**DATA RECORDS:**
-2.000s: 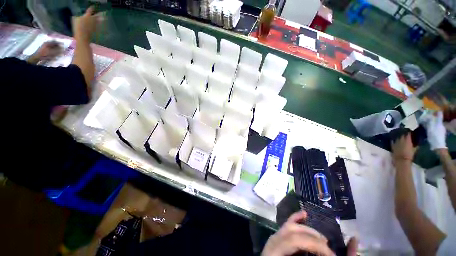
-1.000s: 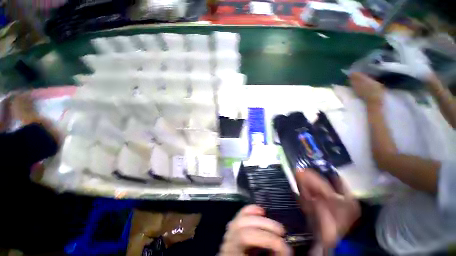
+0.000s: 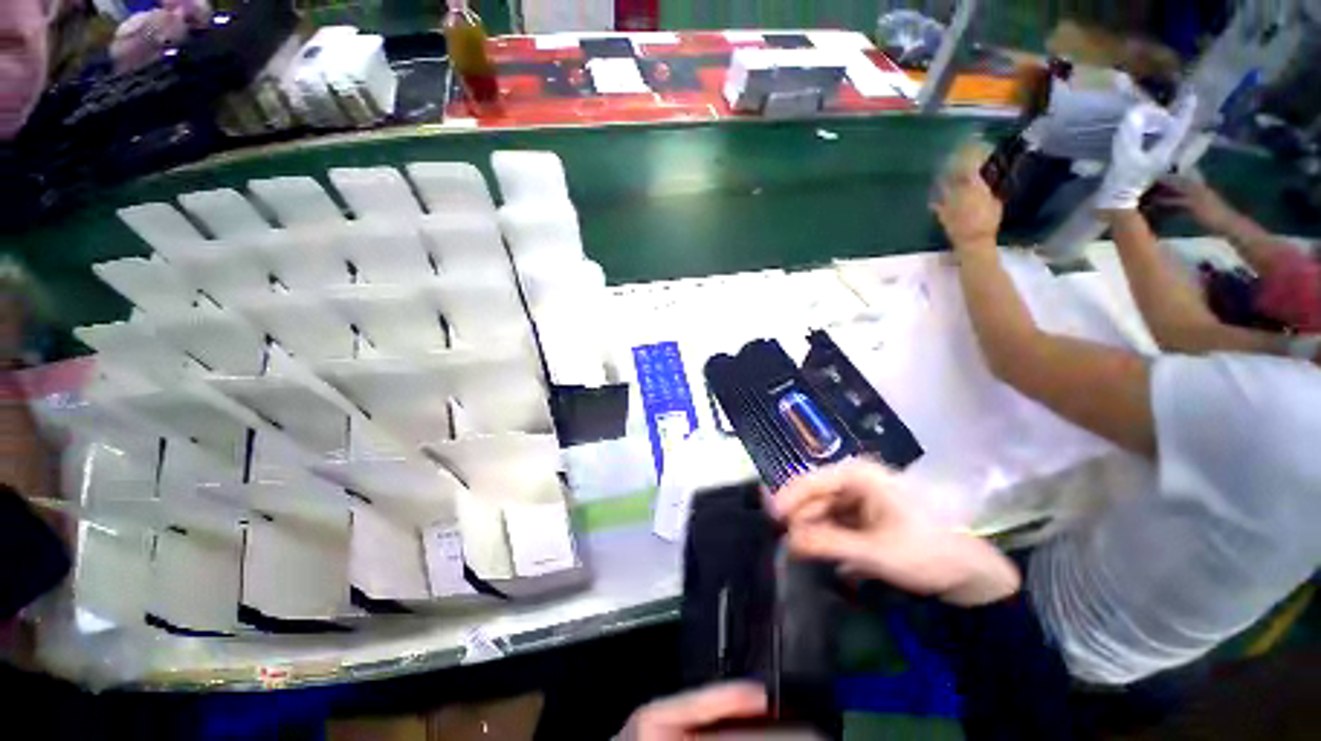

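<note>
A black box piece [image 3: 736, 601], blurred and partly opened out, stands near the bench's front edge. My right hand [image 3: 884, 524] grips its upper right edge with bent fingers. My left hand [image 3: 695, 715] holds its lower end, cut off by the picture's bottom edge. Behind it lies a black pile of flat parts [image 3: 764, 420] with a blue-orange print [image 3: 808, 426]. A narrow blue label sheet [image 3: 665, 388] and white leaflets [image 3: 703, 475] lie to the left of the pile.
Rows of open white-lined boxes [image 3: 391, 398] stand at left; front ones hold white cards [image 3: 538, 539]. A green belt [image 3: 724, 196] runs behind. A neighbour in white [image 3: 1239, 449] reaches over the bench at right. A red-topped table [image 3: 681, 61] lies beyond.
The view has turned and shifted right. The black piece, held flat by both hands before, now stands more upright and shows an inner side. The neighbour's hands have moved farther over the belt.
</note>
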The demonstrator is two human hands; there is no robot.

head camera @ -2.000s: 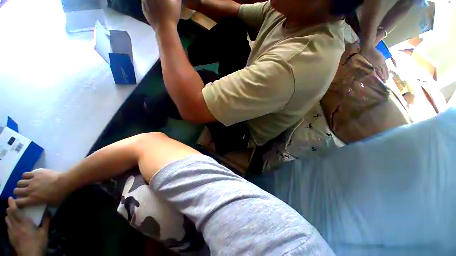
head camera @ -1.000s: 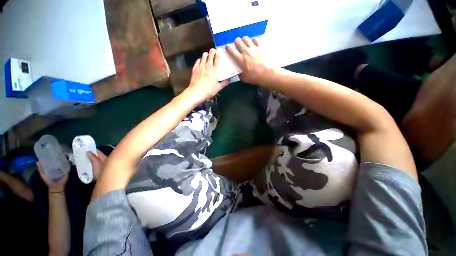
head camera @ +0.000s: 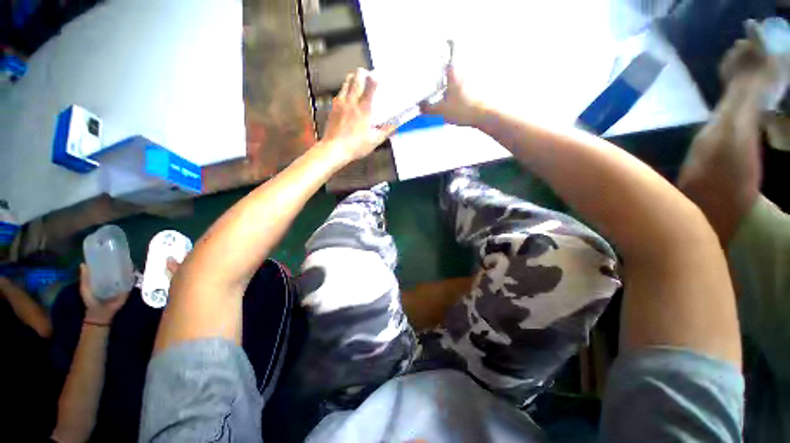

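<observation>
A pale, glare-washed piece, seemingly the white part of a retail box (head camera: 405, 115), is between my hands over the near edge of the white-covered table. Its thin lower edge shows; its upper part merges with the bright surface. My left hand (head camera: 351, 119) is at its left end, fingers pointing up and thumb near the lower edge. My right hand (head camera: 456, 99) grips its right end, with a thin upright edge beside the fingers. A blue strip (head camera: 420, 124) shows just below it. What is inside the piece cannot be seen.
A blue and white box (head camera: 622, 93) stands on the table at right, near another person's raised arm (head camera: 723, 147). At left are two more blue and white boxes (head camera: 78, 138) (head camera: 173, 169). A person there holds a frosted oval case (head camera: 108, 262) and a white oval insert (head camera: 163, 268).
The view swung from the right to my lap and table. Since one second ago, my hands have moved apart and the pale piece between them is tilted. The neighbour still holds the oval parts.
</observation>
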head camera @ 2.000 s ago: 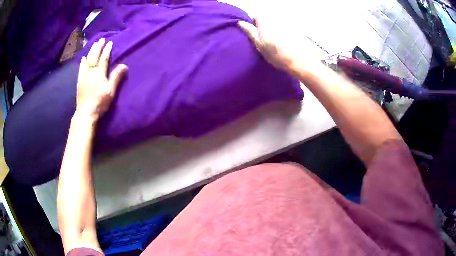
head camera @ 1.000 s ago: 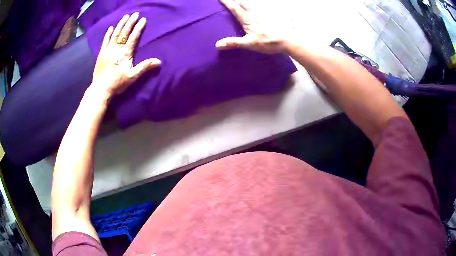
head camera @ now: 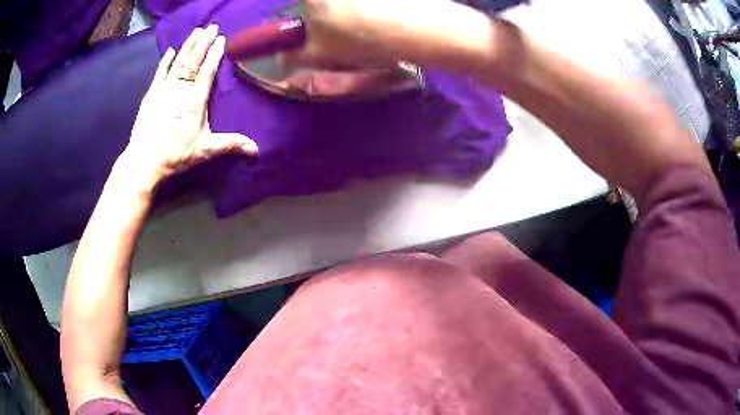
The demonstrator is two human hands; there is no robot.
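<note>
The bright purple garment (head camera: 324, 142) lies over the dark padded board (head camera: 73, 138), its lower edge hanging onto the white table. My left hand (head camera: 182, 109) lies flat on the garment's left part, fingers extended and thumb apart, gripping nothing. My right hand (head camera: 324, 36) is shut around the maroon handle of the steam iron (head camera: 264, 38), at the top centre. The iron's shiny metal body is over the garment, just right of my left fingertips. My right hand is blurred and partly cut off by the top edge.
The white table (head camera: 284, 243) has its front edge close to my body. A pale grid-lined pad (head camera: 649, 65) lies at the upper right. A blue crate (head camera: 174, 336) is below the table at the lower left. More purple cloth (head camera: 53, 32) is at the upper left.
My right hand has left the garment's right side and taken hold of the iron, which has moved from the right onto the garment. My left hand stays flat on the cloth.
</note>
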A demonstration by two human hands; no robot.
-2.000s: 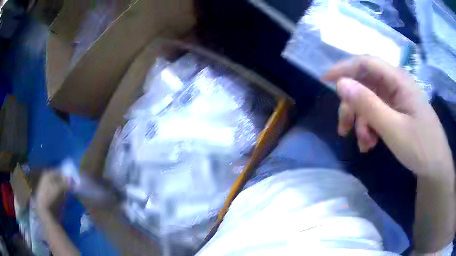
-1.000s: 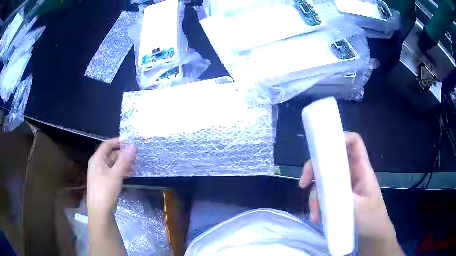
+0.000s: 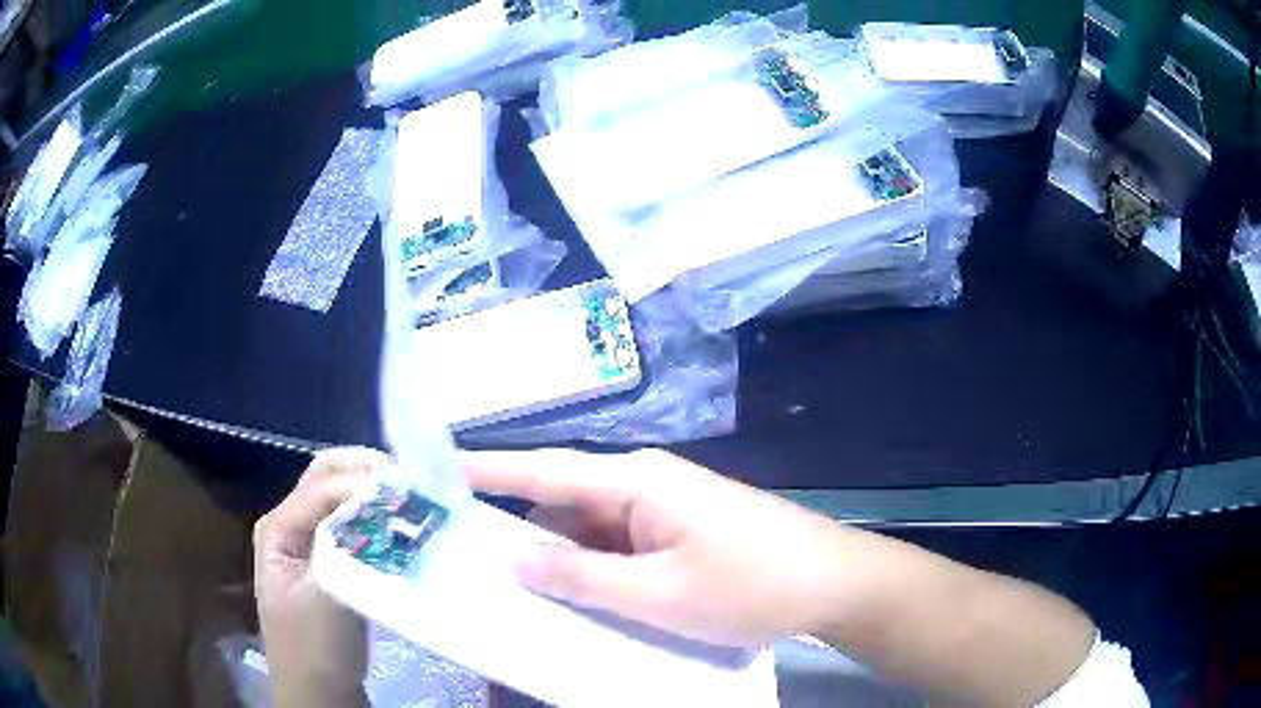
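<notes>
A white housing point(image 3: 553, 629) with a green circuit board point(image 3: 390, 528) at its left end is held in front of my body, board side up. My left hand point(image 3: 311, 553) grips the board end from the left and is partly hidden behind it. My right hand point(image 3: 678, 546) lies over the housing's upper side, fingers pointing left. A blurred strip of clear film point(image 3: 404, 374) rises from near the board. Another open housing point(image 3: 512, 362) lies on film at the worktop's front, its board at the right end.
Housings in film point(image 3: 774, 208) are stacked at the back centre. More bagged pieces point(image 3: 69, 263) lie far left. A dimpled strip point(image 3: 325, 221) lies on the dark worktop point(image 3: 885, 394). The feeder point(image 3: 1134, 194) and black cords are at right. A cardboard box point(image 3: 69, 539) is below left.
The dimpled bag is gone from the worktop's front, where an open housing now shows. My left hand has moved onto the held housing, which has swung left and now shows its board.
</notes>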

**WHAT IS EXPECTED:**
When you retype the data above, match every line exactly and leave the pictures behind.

**FINISHED EXERCISE:**
-2.000s: 
-1.000s: 
+0.000s: 

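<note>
A black box piece [image 3: 736, 601], blurred and partly opened out, stands near the bench's front edge. My right hand [image 3: 884, 524] grips its upper right edge with bent fingers. My left hand [image 3: 695, 715] holds its lower end, cut off by the picture's bottom edge. Behind it lies a black pile of flat parts [image 3: 764, 420] with a blue-orange print [image 3: 808, 426]. A narrow blue label sheet [image 3: 665, 388] and white leaflets [image 3: 703, 475] lie to the left of the pile.
Rows of open white-lined boxes [image 3: 391, 398] stand at left; front ones hold white cards [image 3: 538, 539]. A green belt [image 3: 724, 196] runs behind. A neighbour in white [image 3: 1239, 449] reaches over the bench at right. A red-topped table [image 3: 681, 61] lies beyond.
The view has turned and shifted right. The black piece, held flat by both hands before, now stands more upright and shows an inner side. The neighbour's hands have moved farther over the belt.
</note>
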The demonstrator is two human hands; there is no robot.

head camera @ -2.000s: 
head camera @ -1.000s: 
head camera @ +0.000s: 

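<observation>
A pale, glare-washed piece, seemingly the white part of a retail box (head camera: 405, 115), is between my hands over the near edge of the white-covered table. Its thin lower edge shows; its upper part merges with the bright surface. My left hand (head camera: 351, 119) is at its left end, fingers pointing up and thumb near the lower edge. My right hand (head camera: 456, 99) grips its right end, with a thin upright edge beside the fingers. A blue strip (head camera: 420, 124) shows just below it. What is inside the piece cannot be seen.
A blue and white box (head camera: 622, 93) stands on the table at right, near another person's raised arm (head camera: 723, 147). At left are two more blue and white boxes (head camera: 78, 138) (head camera: 173, 169). A person there holds a frosted oval case (head camera: 108, 262) and a white oval insert (head camera: 163, 268).
The view swung from the right to my lap and table. Since one second ago, my hands have moved apart and the pale piece between them is tilted. The neighbour still holds the oval parts.
</observation>
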head camera @ 2.000 s ago: 
head camera @ 1.000 s ago: 
head camera @ now: 
The demonstrator is two human hands; there is no robot.
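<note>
The bright purple garment (head camera: 324, 142) lies over the dark padded board (head camera: 73, 138), its lower edge hanging onto the white table. My left hand (head camera: 182, 109) lies flat on the garment's left part, fingers extended and thumb apart, gripping nothing. My right hand (head camera: 324, 36) is shut around the maroon handle of the steam iron (head camera: 264, 38), at the top centre. The iron's shiny metal body is over the garment, just right of my left fingertips. My right hand is blurred and partly cut off by the top edge.
The white table (head camera: 284, 243) has its front edge close to my body. A pale grid-lined pad (head camera: 649, 65) lies at the upper right. A blue crate (head camera: 174, 336) is below the table at the lower left. More purple cloth (head camera: 53, 32) is at the upper left.
My right hand has left the garment's right side and taken hold of the iron, which has moved from the right onto the garment. My left hand stays flat on the cloth.
</note>
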A demonstration by two human hands; no robot.
-2.000s: 
-1.000s: 
+0.000s: 
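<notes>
A white housing point(image 3: 553, 629) with a green circuit board point(image 3: 390, 528) at its left end is held in front of my body, board side up. My left hand point(image 3: 311, 553) grips the board end from the left and is partly hidden behind it. My right hand point(image 3: 678, 546) lies over the housing's upper side, fingers pointing left. A blurred strip of clear film point(image 3: 404, 374) rises from near the board. Another open housing point(image 3: 512, 362) lies on film at the worktop's front, its board at the right end.
Housings in film point(image 3: 774, 208) are stacked at the back centre. More bagged pieces point(image 3: 69, 263) lie far left. A dimpled strip point(image 3: 325, 221) lies on the dark worktop point(image 3: 885, 394). The feeder point(image 3: 1134, 194) and black cords are at right. A cardboard box point(image 3: 69, 539) is below left.
The dimpled bag is gone from the worktop's front, where an open housing now shows. My left hand has moved onto the held housing, which has swung left and now shows its board.
</notes>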

This concludes the answer.